Of course, you cannot have a percentage of something without having a 100% value for it; therefore, it follows that the HHS/USDA has established that value and by extension the “standard” that has become known today as the “Standard American Diet” (unfortunately, SAD, for short). In the SAD, if you do the math, you will see that the minimum “percent daily value” (no longer “Recommended Daily Allowance”) for carbs for women is 300 grams (times 4 calories per gram = 1,200 calories, or a whopping 60% of a 2,000 calorie diet). The “daily value” for protein is 50g (x 4 = 200 calories or 10% of 2,000). And the “daily value” for fat is 65g (x 9 = 585 calories or +/- 30% of a 2,000 calorie diet. Add it up: 60%+10%+30% = 100% and 1,200 + 200 + 585 calories = 1,985, rounded to 2,000 calories. For men, the percentages are the same, but the calorie total is 2,500. Note that there is no government “percent daily value” for sugar on the panel, whereas there is a standard for saturated fat.

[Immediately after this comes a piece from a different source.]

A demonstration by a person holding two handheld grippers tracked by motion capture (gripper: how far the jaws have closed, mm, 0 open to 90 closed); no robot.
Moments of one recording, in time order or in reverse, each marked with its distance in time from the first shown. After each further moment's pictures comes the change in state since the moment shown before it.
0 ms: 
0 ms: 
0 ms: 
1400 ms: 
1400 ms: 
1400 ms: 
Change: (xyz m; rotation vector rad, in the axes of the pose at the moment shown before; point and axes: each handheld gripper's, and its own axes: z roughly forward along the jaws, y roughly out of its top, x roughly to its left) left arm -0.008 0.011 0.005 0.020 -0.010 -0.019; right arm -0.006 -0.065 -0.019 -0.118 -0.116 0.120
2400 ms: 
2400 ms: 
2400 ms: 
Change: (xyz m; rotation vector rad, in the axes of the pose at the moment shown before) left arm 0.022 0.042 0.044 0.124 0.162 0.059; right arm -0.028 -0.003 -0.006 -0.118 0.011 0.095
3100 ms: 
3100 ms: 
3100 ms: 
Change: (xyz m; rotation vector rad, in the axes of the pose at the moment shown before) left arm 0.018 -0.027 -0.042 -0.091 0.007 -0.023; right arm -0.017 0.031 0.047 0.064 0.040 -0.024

Hmmm…
This means that our government currently recommends that Americans eat a diet comprised of 60% carbohydrates (all of which break down to sugars in the blood, i. e. glucose), with unlimited sugars within that 60%, all this while enjoining us to avoid eating fats, especially saturated fats. Simultaneously, during the same 60 years, most of us have become fatter, and many of us are becoming (or have become) Type II diabetics (like me). There is, or if not, ought to be, therefore, a raging debate on the subject of nutrition, as we see the increasingly obese population all around us, and hear about the emerging “diabetes epidemic.” I will have more to say on this debate in the next and future installments, but first, I want to say a word to exculpate the average beleaguered physician with a clinical practice.

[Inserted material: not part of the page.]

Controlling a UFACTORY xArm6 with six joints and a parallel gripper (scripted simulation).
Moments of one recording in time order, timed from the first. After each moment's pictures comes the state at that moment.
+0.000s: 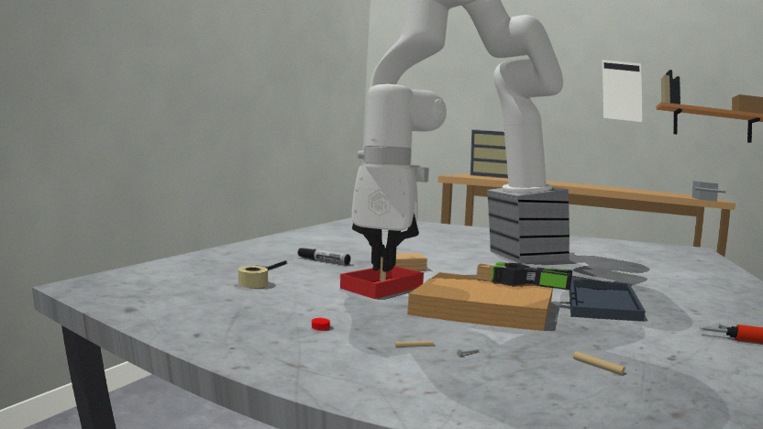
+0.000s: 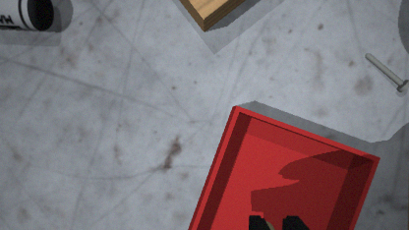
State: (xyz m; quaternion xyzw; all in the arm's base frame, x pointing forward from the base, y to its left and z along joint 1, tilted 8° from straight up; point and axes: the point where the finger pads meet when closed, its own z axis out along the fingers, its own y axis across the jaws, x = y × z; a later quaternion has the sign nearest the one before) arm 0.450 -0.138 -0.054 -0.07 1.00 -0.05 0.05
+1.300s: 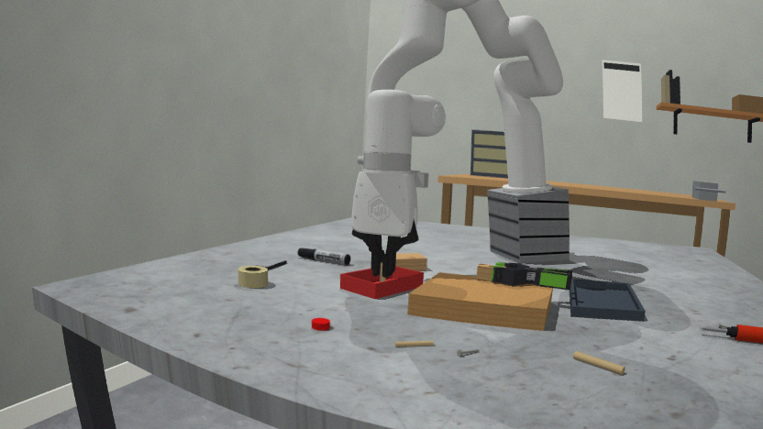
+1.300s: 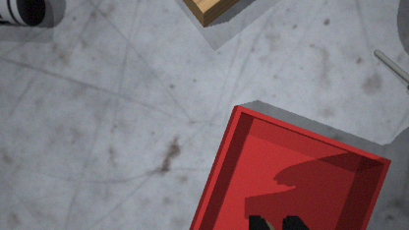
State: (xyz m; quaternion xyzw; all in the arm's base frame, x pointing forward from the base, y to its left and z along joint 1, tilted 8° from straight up) arm 0.451 -0.139 -0.063 -0.07 1.00 -0.05 0.05
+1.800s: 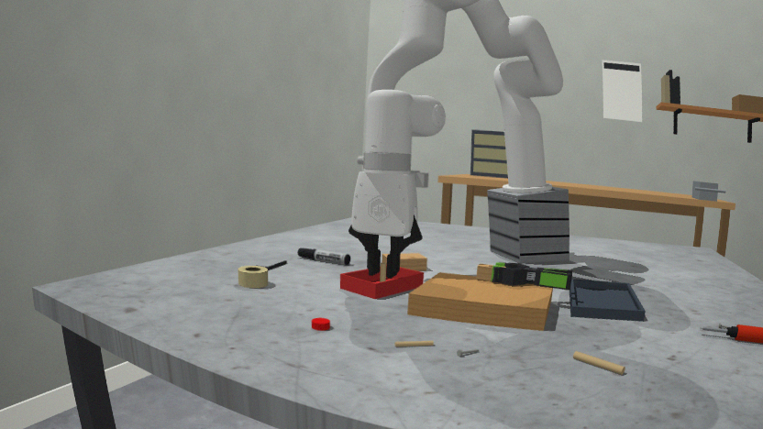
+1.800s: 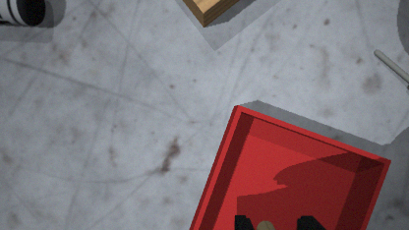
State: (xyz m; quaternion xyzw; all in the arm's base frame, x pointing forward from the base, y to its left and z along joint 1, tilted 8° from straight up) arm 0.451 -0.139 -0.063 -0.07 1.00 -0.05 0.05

For over 60 years (longer than the entire time that virtually any doctor still in practice has been in practice), the prevailing wisdom passed down from the powers-that-be has wavered but little. The sources of information that the medical practitioner has relied on are, writ large, our public health officials and, in particular, the practitioner’s medical community, through their specialty practice standards, medical journals and conventions, and the ubiquitous pharmaceutical salesperson. For the most part, practicing physicians were not trained much (if at all) in nutrition, except for basic biochemistry; they have had little time to “bone up” on an area that isn’t being pushed by big pharma. And, finally, the nutrition field, especially the basic science with which the clinical practitioner has less interest and exposure, has advanced very dramatically in the last thirty years. So, I do not blame them. I sympathize with (most of) them. They are stuck in the status quo of the mainstream message and, like the government, are “committed” and unable to turn around, or even waver, in the face of compelling and mounting evidence.
This suggests to me that it may be time for the patient to assume responsibility and take charge of his (or her) own health, from a dietary point of view. In the next installment, I will tell you how I think we got to be in this place. It’s an interesting story.